一弥と一緒とときのアブリルはどうも好きになれないのですが、ヴィクトリカが相手だと人の話を聞いてるし、顔色をちゃんと見てるし、実は礼儀正しくていい子なんだということが分かります。
恋敵ということでなかなか打ち解けるのが難しいかもしれませんけど、友達になれたらいいな。
ヴィクトリカにだって同姓の友達がいてもいいと思います。相性は悪くないような気がするんですよね。
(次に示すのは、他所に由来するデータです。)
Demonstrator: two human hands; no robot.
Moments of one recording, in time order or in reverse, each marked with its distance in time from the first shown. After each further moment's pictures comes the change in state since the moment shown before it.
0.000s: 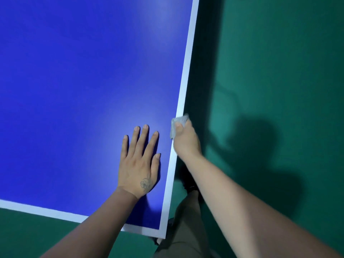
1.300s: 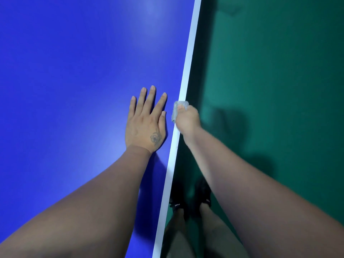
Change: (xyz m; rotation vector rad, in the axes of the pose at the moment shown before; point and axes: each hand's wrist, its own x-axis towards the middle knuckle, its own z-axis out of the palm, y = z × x) left_hand 0.236 0.001 0.008 -0.012 0.001 -0.055; right_hand 0.122 -0.128 -0.046 0.144 0.069 0.105
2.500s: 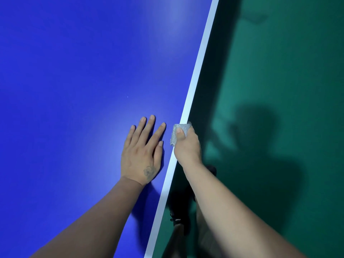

一弥はいい奴なんだけど、どうもいけ好かないところがあるよなあ。
何があってもヴィクトリカを守るっていうのは、王女に仕える騎士みたいで格好良いのですが、王女の気持ちを全然分かってあげないと。
挙げ句の果てにアブリルに指摘されてるんじゃどうしようもない。
自分のことを妙に高く見ているのも気になります。戦前の「日本男児」なんてこんなものだったのかもしれないけれど。
まあ、ヴィクトリカはそんな一弥の強情さを気に入っているみたいですけどね。


ヴィクトリカがなぜ学園に閉じ込められているのかという秘密が明らかになり始めました。
謎めいた奇術師・ブライアン・ロスコーも本格的に話に絡んできて、いよいよヴィクトリカ、すなわち最大の謎に、物語が迫ってきたのを感じます。
一弥はブロワ侯爵の思惑からヴィクトリカを守り抜くことができるのか。楽しみです。


武田日向さんのイラストが素晴らしかったです。ごろごろヴィクトリカとかもうたまりません。どこかに売ってないの? この際ぬいぐるみでもいいんですけど。
あと、髪を下ろしたブロワ警部のイケメンっぷりに噴いた。